Maison Consulting Internship
Three months at a Microsoft Dynamics Gold Partner in Karachi, doing the kind of work that doesn’t show up on GitHub: CRM configuration, ERP integrations, Power BI dashboards, and a lot of client calls that turned into requirements documents.
The Company
Maison Consulting & Solutions specializes in ERP and CRM solutions built on the Microsoft Dynamics 365 ecosystem, serving over 300 clients globally. My supervisor Anas Rehman, a Customization Consultant with a computer science background from NED University, managed my day-to-day work.
The infrastructure was hybrid: on-premises servers for certain legacy clients, Azure-hosted for newer deployments. I spent most of my time in the cloud half.
What I Actually Did
CRM configuration and integration. The most involved work was connecting Dynamics 365 CRM workflows to Azure Logic Apps for automation. When a client’s sales team closes a deal, a Logic App triggers downstream processes: notifications, record creation in Finance and Operations, scheduled follow-up tasks. Debugging these pipelines (usually by reading Azure’s execution history logs and tracing which condition branch failed) was how I learned that enterprise integration is mostly about handling the cases where data doesn’t arrive in the shape you expect.
ERP integration. I assisted with Dynamics 365 Finance and Operations module integrations, specifically data migration tasks: mapping client legacy schemas to D365 entities, writing transformation logic, validating record counts post-migration. Not glamorous, but the kind of work where a mistake in a transformation rule means thousands of records in the wrong state.

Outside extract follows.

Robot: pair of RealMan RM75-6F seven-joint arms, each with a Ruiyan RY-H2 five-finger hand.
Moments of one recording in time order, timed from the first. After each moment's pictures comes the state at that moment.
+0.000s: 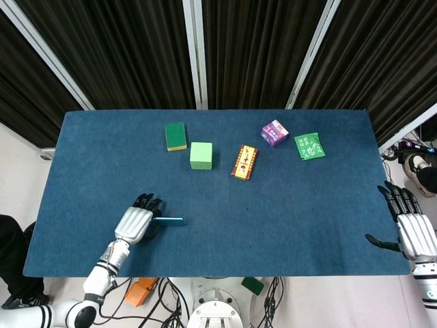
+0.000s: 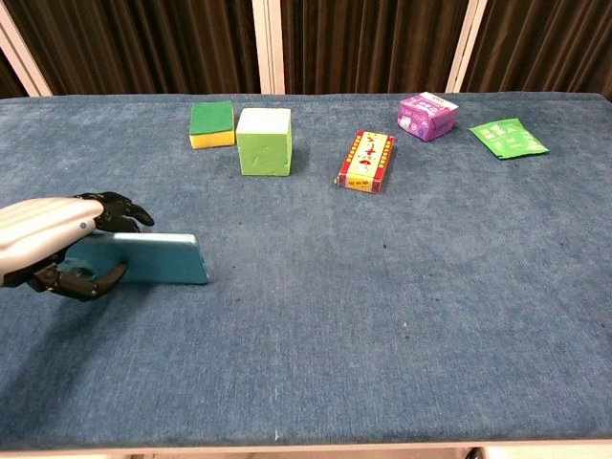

Power BI development. Several clients needed dashboards pulling from D365 data. I built reports using the Power BI connector to Dynamics, wrote DAX measures for aggregations (sales by region, pipeline by stage, aging AR), and set up scheduled refreshes. One recurring problem: clients who asked for “everything on one dashboard” ended up with dashboards too slow to load. Narrowing scope was usually the right call.
SharePoint. Two internal collaboration portals, one for a client’s procurement team. Mostly list configuration, permission management, and integrating SharePoint document libraries with the corresponding D365 records.
Client communication. This was probably 30% of the role. I sat in on requirements calls, took notes, and turned conversation into spec documents. The gap between what a client says they want in a meeting and what they actually need is rarely zero. The useful skill is asking “what decision are you making with this data?” before designing any report.
What I Took Away
The Microsoft ecosystem (D365, Azure, Power Platform) is large enough that you can spend years in it and still encounter unfamiliar modules. The internship gave me a working mental model of how the pieces connect, which is more durable than knowing any specific feature.
The testing and QA process, tracked through Azure DevOps, was the first time I worked with a formal bug-tracking workflow. Bugs had reproduction steps, expected vs. actual behavior, and severity levels. That structure forced clearer thinking about what “broken” actually means, which I’d underestimated before.
The part I found genuinely hard: translating client requests into technical specs without losing the intent. Clients describe outcomes, not configurations. Figuring out which combination of D365 customizations produces the outcome they described requires understanding both sides well enough to translate between them. I got better at it over three months, but I wouldn’t claim I had it down by the end.